=== Begin Enclosure ===

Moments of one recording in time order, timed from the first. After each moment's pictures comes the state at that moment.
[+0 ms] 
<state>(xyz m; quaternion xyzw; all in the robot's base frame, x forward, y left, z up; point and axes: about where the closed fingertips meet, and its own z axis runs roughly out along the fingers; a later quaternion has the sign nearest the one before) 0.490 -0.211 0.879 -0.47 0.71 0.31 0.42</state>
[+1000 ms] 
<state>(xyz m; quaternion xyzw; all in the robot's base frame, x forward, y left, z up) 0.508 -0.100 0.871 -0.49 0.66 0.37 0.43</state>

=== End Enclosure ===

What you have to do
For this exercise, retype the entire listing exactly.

Exercise output
Moments of one recording in time order, timed from the first. After each moment's pictures comes the state at that moment.
[+0 ms] 
<state>(xyz m; quaternion xyzw; all in the robot's base frame, x forward, y left, z up; point and axes: about where the closed fingertips meet, and its own z axis runs roughly out along the fingers; a later quaternion has the sign nearest the one before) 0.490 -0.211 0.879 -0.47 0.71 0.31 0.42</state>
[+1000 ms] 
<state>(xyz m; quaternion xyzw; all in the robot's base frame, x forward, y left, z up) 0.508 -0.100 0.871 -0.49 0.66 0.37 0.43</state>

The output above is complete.